3) My wife and I have a toddler (2 years old) with all that implies. We can often get a babysitter, but not always. He likes people and wants them to play with him, so he can be very distracting.
4) Somewhat roleplaying focused group; I'm pushing for more (GM) but people are busy outside of game. 
5) We're in our early 30s, so anyone younger has to be willing to put up with old people


----------



## boar (Mar 3, 2011)

Player with an opening - Madison, WI! Caveats within:

1) I'm 25, so anyone older has to be willing to put up with no-good whippersnappers.

2) I'm somewhat far on the west side, so if you're way over on the east side (i.e. 60+ minutes from me), I might not be able to afford the commute.

3) I teach for a standardized test prep company, and we occasionally have marketing events on Saturdays, usually concentrated around the back-to-school season.
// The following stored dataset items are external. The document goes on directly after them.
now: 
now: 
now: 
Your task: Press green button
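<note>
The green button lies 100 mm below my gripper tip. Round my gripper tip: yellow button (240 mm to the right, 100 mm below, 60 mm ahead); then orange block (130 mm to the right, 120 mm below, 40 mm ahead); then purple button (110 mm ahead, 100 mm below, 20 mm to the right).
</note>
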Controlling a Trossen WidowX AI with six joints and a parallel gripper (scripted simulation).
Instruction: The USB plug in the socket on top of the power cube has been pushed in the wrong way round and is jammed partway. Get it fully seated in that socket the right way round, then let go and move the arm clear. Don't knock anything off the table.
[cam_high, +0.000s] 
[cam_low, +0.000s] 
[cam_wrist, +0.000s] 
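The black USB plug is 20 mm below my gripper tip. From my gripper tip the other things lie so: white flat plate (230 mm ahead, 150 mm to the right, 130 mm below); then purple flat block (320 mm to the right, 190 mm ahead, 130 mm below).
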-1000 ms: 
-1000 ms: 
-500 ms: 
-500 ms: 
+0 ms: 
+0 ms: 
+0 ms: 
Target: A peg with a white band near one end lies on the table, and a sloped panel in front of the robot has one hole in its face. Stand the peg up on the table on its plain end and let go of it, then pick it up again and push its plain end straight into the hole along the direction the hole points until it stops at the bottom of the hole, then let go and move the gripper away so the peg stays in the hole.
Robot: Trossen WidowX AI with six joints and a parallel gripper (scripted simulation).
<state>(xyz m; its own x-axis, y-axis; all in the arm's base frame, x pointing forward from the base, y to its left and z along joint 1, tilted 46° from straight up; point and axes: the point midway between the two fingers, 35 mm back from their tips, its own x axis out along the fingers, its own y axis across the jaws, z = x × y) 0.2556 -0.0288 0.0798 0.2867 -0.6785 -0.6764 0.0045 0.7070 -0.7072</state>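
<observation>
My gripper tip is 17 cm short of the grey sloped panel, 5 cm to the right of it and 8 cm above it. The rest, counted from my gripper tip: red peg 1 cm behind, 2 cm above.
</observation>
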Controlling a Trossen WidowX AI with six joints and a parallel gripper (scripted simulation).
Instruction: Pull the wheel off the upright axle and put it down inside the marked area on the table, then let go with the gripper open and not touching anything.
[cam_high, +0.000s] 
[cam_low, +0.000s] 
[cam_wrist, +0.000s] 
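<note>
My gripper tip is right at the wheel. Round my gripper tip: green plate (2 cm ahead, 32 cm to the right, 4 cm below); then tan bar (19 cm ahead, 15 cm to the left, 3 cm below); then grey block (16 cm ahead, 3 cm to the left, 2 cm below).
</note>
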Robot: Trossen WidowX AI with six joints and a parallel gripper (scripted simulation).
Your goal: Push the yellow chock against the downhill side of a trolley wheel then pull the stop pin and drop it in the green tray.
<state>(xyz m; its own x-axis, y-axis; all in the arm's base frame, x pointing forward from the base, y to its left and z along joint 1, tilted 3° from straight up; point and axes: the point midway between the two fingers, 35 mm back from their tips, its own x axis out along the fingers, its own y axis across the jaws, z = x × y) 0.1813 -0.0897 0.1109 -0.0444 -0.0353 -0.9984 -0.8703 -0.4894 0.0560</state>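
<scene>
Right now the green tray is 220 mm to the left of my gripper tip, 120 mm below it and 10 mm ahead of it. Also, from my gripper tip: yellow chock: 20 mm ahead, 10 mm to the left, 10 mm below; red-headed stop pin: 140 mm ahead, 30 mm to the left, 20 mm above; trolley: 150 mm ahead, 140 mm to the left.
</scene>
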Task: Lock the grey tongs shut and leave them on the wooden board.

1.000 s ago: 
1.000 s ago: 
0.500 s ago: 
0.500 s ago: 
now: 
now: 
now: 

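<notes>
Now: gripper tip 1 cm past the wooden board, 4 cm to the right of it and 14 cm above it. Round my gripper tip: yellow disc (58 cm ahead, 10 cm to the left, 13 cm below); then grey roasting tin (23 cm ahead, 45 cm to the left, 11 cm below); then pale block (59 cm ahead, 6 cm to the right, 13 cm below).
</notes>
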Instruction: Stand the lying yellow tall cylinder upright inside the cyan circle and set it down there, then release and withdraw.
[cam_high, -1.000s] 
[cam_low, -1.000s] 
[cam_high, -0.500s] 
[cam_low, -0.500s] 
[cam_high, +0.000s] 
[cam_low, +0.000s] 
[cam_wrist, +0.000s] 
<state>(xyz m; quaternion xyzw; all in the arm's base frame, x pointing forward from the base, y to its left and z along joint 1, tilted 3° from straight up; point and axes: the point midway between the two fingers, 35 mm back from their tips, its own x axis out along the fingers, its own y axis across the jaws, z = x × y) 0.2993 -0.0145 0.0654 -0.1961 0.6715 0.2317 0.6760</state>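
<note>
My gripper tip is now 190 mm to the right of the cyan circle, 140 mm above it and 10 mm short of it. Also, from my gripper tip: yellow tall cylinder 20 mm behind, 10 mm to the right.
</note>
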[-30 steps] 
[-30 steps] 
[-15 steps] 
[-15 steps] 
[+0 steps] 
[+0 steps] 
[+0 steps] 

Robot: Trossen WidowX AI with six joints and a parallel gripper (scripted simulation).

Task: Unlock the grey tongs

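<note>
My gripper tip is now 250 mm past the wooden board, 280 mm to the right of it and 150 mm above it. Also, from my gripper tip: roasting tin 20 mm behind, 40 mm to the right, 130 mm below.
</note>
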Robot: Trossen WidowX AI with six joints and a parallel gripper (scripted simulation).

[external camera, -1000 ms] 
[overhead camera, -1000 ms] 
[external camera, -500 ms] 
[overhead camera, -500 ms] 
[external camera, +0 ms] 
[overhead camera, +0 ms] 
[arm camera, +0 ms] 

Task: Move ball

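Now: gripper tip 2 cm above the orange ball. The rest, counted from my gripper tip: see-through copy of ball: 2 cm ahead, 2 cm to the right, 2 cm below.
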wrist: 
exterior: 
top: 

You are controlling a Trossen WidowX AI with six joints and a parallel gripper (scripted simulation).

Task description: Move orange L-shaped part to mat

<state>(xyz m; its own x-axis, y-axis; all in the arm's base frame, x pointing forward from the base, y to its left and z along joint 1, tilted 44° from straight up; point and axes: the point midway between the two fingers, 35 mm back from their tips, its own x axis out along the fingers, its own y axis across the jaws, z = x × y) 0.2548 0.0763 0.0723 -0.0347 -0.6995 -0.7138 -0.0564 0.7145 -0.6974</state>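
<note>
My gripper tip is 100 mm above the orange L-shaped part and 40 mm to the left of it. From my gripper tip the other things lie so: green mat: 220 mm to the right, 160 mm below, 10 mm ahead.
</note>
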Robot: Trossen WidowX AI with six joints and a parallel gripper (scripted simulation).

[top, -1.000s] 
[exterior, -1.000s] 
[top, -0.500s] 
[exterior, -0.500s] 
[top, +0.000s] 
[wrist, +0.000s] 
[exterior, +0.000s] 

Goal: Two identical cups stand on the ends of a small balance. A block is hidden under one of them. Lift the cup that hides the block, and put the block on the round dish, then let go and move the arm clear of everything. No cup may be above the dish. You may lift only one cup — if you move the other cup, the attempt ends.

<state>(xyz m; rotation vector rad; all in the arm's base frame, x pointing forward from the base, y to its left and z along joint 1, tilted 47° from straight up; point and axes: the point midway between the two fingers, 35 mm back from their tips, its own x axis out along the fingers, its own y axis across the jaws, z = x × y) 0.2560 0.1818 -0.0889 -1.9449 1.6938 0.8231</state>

For example, I'll be out of commission March 5, April 2, and April 9. Since you only meet every other week, I realize that missing even one session is frustrating, so I'm definitely willing to be flexible.

4) I HATE teaching classes on Saturdays and avoid it whenever possible, but it may be forced upon me down the road (fall at the earliest). In that case, I wouldn't be able to make session till later in the afternoon, like 1-2 o'clock or so.

I'm a socially configured person you wouldn't be embarrassed to have in your home. Let me know if you're okay with the above -- I hope we can make this work!


----------